Células T o linfocitos T son un tipo de leucocitos que juegan un papel central en la inmunidad mediada por células y que pertenecen a la respuesta inmune adaptativa ^26. Las células T son refractarios a ser infectados in vitro pero algunos informes indican que pueden ser infectados in vivo ^14,15. Los contactos íntimos de células APC y T durante la sinapsis inmune sirven como plataformas para el intercambio de material biológico ^13, incluyendo algunos virus como el VIH ^11. Se ha demostrado recientemente que, contrariamente al dogma, las células T, el paradigma de las células de la inmunidad adaptativa, también son capaces de capturar eficientemente las bacterias por transinfection de los DC infectadas ^11,16. Aquí mostramos detalló protocolos de cuantificar transinfection bacteriana de células T in vitro a partir BMDCs infectados.

T transinfection bacteriana celular se ve reforzada por el reconocimiento del antígeno ^16. Hemos demostrado que mediante el uso de células T CD4 ^{+ aisladas de}Ratones transgénicos otii reconociendo un OVAp específica, BMDCs cargan con OVAp y ratones infectados con diferentes bacterias (aquí los datos se presenta de Salmonella enterica). T CD4 ⁺ de células aisladas de ratones otii se incuban con DCs infectadas durante 30 min para permitir la formación de sinapsis inmune. Los datos aquí presentados corresponden a las bacterias que células T pueden capturar de los países en desarrollo en este corto período de tiempo. Sabemos que exposiciones más largas de las células T a las DC infectadas resultaron en capturas bacterianas más grandes (que no se muestra), pero como las células T también destruyen las bacterias especialmente captado muy rápidamente, la cuantificación de transinfection bacteriana que ocurre durante largos DC / T contactos de tiempo celular resultó ser difícil . Ensayo de supervivencia de gentamicina es un método muy sensible para cuantificar transinfection de células T debido a que es capaz de detectar una sola bacteria infectante ^21. Después de la incubación con gentamicina que matar sólo las bacterias extracelulares, las células T se aíslan y se lisan para sembrar en medio de agar bacterias plates. El aislamiento de las células T después de formar conjugados con países en desarrollo es un paso crítico en el protocolo. Solamente los experimentos con menos de 2% de los contaminantes deben tenerse en cuenta. Contaminación DC puede ser medida por citometría de flujo y las UFC correspondientes a la contaminación bajo DC deben ser restados. Alternativamente, las células T CD4 ⁺ de pureza se puede mejorar mediante el uso de clasificación de células.

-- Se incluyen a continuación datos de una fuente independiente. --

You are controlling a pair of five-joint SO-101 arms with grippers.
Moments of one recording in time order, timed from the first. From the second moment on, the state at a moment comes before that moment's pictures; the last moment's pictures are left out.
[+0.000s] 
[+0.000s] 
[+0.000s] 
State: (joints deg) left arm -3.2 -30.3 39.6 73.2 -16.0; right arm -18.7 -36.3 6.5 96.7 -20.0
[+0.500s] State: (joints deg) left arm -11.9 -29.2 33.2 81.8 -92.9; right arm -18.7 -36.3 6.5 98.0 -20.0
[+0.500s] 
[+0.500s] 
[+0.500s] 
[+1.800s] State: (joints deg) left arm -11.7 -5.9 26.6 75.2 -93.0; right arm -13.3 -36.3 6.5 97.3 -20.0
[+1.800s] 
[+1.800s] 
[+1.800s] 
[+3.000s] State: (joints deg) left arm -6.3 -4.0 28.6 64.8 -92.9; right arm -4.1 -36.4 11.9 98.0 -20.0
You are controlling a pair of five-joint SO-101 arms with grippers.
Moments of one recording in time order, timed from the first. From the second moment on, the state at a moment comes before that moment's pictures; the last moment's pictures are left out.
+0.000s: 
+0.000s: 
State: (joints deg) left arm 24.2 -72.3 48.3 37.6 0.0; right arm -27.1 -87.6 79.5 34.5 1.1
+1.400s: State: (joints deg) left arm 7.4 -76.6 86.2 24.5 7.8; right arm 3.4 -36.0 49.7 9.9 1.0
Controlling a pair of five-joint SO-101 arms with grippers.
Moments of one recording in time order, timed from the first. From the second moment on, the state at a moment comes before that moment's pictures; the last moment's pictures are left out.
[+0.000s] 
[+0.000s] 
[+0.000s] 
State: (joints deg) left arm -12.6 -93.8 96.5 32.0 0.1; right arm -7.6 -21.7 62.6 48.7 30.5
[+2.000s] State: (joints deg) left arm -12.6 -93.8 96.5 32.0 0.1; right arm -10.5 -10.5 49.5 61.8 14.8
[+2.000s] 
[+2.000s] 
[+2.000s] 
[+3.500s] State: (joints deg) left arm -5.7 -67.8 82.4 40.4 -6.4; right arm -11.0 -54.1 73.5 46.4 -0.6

Otro enfoque para cuantificar transinfection de células T es por citometría de flujo, utilizando bacterias que expresan GFP y etiquetado de las bacterias extracelulares con un fluoróforo compatible. Una limitación de este enfoque es que las bacterias tienen que expresar una GFP que es suficientemente brillante para la detección de células infectadas contra el fondo de autofluorescencia. Alternativamente, las bacterias pueden ser teñidas antes de infectar las DC con un rastreador celular. Otro enfoque sería la tinción de las bacterias extracelulares, permeabilización de las células T, a continuación, el etiquetado de todas las bacterias (intracelular + extracelular)con un fluorocromo diferente.

En cuanto a la orientación futura de este protocolo, que estamos tratando de establecer un protocolo para cuantificar el número de células T que capturaron bacterias después de la exposición más larga a los DC infectadas, mediante el uso de bacterias decoradas con partículas magnéticas. Las células T captura de bacterias se retienen las partículas magnéticas y por lo tanto deben ser fáciles de aislarlos mediante el uso de imanes.

The authors have nothing to disclose.

This work was supported by grants BFU2011-29450, BFU2008-04342/BMC from the Spanish Ministry of Science and Innovation and PIES201020I046 from Consejo Superior de Investigaciones Cientìficas (CSIC).